Just because you know what your excluded evidence would have shown does not mean that the trial court knows and, as importantly for appellate purposes, that the appellate court can glean from the record the substance of the evidence or the basis for the denial of its admission. For example, in Triesch v. Triesch, No. 03-15-00102-CV, 2016 WL 1039035 (Tex. App. Mar. 8, 2016), the wife attempted to set aside a mediated settlement agreement by introducing evidence of the husband’s allegedly false statements made during the mediation. The trial court excluded the evidence as confidential mediation communications protected by statute.
The Texas appellate court affirmed. The court agreed that the communications were inadmissible and also held that the wife had waived any error by failing to make an offer of proof as to the substance of the excluded evidence. In so holding, the court cited to Texas Rule of Evidence 103(a)(2), which is virtually identical to Federal Rule of Evidence 103(a)(2), and provides that to “preserve error concerning the exclusion of evidence, the complaining party must demonstrate the substance of the excluded evidence through an offer of proof or a bill of exception unless the substance of the evidence is apparent from the context.” 2016 WL 1039035, at *6. Because the husband objected and the court sustained the objection before any questions about the communications were asked and because the wife had failed to make a proffer, the appellate court could “only surmise” what the evidence “generally concerned.” Id. As a result, the wife failed to preserve the error. Id.

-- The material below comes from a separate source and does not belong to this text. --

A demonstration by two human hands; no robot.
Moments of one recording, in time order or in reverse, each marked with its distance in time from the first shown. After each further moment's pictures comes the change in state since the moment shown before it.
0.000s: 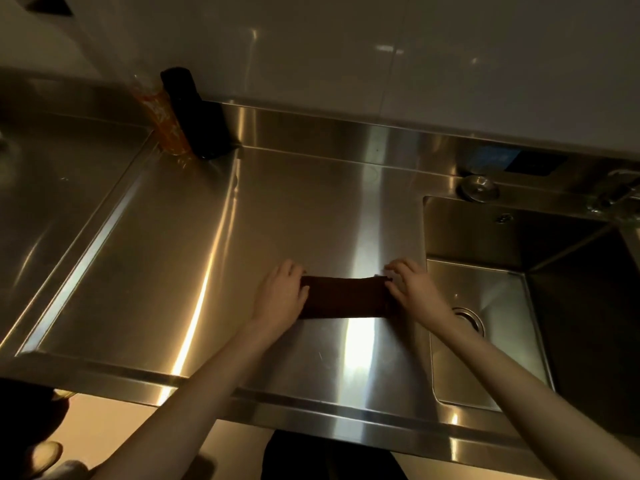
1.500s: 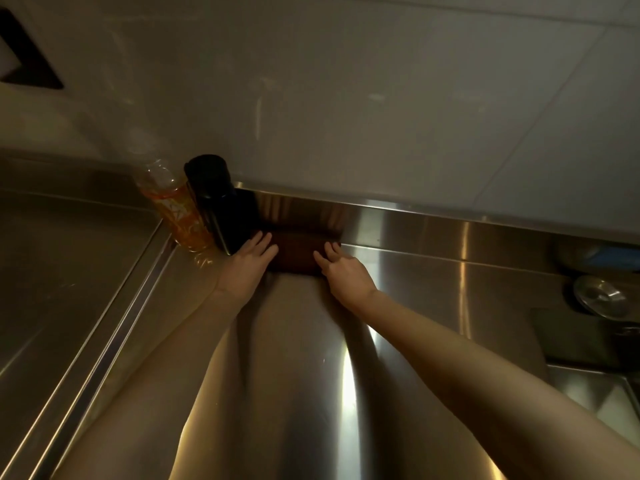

To preserve an issue concerning the erroneous exclusion of evidence, a formal offer of proof is not required. The proponent must ensure, however, that the trial court is aware of what the proponent expects the evidence to show and the grounds for which the proponent believes the evidence to be admissible.
A proffer will accomplish this goal and also is needed to create a clear record that an appellate court can review for error. Such a proffer may be made in numerous ways depending on the court’s evidentiary rules and the particular circumstances, including the filing of affidavits and briefs, presenting deposition testimony, reading from an excluded document and explaining its relevance, or calling witnesses to the stand. But merely telling the court the general nature of the proposed evidence or stating that the evidence is “to prove my case” is insufficient.
Occasionally the substance of excluded evidence may be apparent from its context, such as when a court is able to ascertain the substance of excluded testimony from the witness’s prior testimony and the question asked, negating the need for a proffer of anything other than the transcript of the prior testimony. But even in those instances, it is a better practice to assume that the substance and purpose of the excluded evidence may not be readily apparent and make as specific a proffer as possible to eliminate any doubt.
It may be time consuming or distracting to present a proffer at the time evidence is excluded, or, if excluded in limine, before or during the trial. But a timely proffer will allow the trial court to make a fully informed evidentiary decision and also ensure that there is a clear record upon which the appellate court will be able to ascertain the substance and purpose of the excluded evidence, and thereby properly evaluate the trial court’s ruling.